I have been learning a Levenshtein distance today, and have stummbled upon what it seems to be a strange way of calculation in a well-known Wagner-Fisher algorithm. Please help me find where I've got it wrong.
First string is Max
.
Second is Annas
.
A matrix of transformation would be the following:
An algorithm reports that the Levenshtein distance from Max to Annas is 4.
So here is how I understand it should work: (given that the cost of any action is 1)
M
vs A
-> Replace m
with a
(1 action so far)
A
vs N
-> Replace a
with n
(2 actions so far)
X
vs N
-> Replace x
with n
(3 actions so far)
After this, we just need to be adding the letters that are left a and s, which take 2 more action from us, resulting in 5 total, not 4.
I see that it is going along a simpler path probably, but what is it? Please explain it's algorithms logic of operation.
Thanks.
You reconstructed the wrong path. It actually replaces 'm' with 'a', inserts 'n', inserts 'n', matches 'a' with 'a', and inserts 's'^H^H^H^H replaces 'x' with 's'. Cost 4.

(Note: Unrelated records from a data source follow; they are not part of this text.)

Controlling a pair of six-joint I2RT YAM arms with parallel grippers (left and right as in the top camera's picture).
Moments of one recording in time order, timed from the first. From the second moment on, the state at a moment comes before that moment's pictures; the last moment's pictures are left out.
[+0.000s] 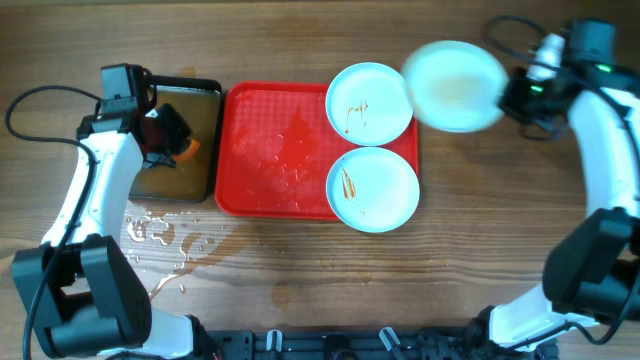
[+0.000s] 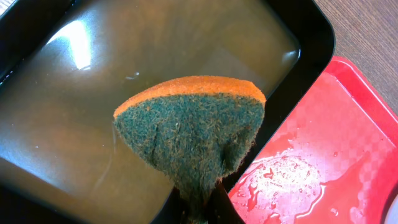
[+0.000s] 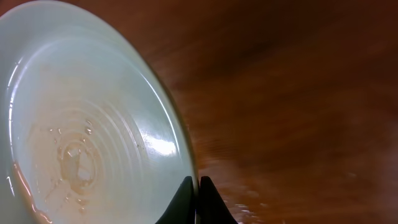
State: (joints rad) left arm 0.14 1.66 1.18 -0.67 0.08 -0.52; right arm -0.28 1.78 1.49 -0.92 -0.25 0.29
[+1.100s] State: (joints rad) left arm 0.14 1.66 1.18 -0.67 0.08 -0.52; right arm -0.04 1.72 1.25 -1.04 -0.37 0.23
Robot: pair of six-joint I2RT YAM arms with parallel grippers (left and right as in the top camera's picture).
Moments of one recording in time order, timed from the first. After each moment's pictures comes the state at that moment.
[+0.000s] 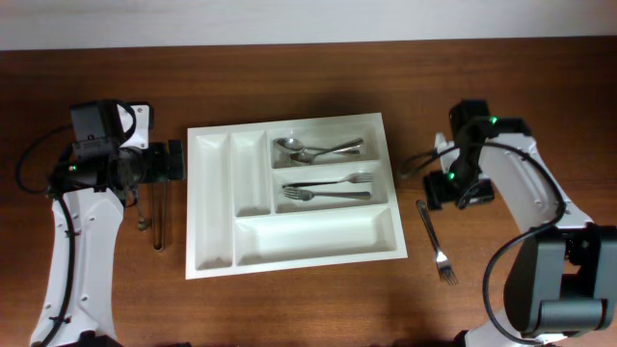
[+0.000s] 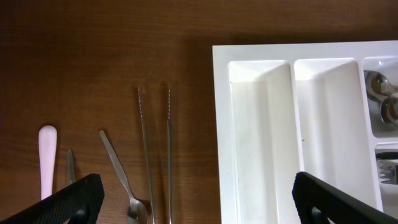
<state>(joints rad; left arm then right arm) 0.18 1.46 1.23 -0.76 0.09 0.11 -0.01 1.77 1.26 -1.13 0.02 -0.13</state>
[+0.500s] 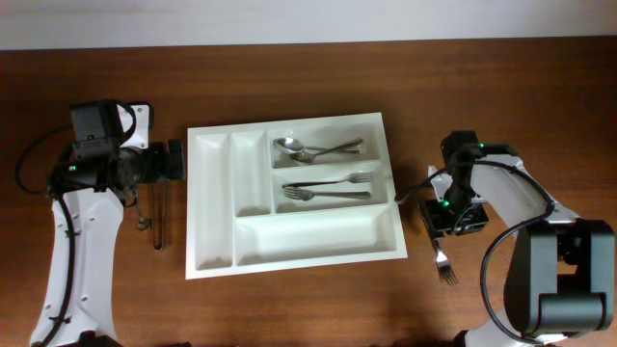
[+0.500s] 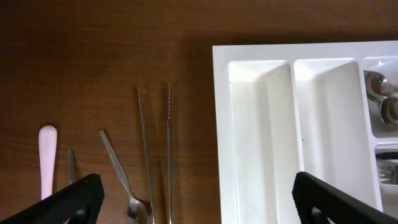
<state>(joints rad) 0.18 1.46 1.23 -0.76 0.09 0.11 -0.01 1.77 1.08 -1.07 0.02 -0.16</state>
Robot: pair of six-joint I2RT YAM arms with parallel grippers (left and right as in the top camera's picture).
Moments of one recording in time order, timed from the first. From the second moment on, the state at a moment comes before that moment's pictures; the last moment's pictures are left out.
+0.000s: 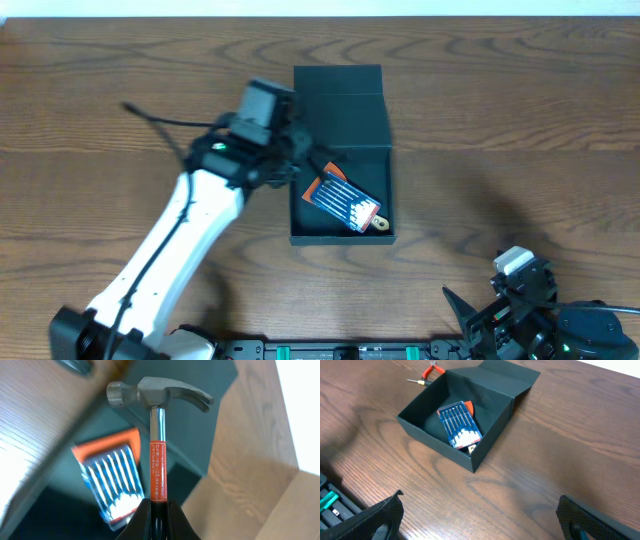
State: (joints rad) left arm -0.47 1.50 1.28 -0.77 0.12 -1.28; right arm 0.57 0.28 0.86 -1.17 0.00 0.05
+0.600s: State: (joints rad) left arm -0.67 1.75 1.28 -0.77 0.05 -1.51; right arm 0.57 0.28 0.86 -1.17 0.00 0.05
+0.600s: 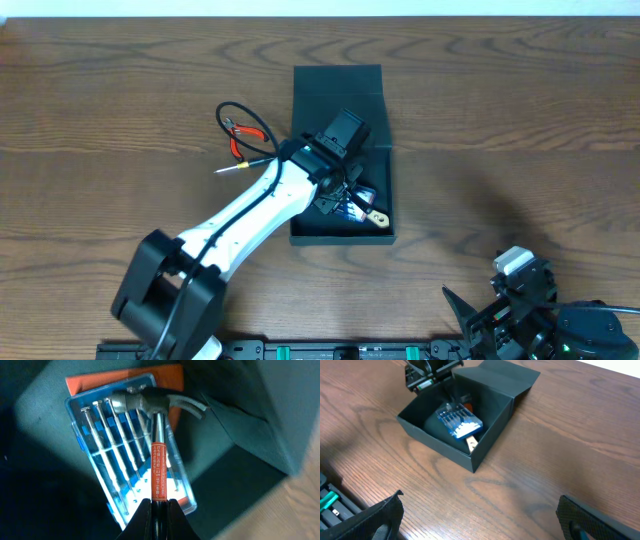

edit: I'm a little too glib to put it like that. There are several cost-4 paths, but they all involve going from ("m","ann") to ("ma","anna").
edit again: I think the key insight is that not all actions cost the same; matches are free. That's why the cost grid looks like it does: ("ma","anna") costs 3 because you can get there from ("m", "ann"), which costs 3, by spending 0. ("max","annas") costs 4 since you can get there from ("ma","anna"), which costs 3, by spending 1.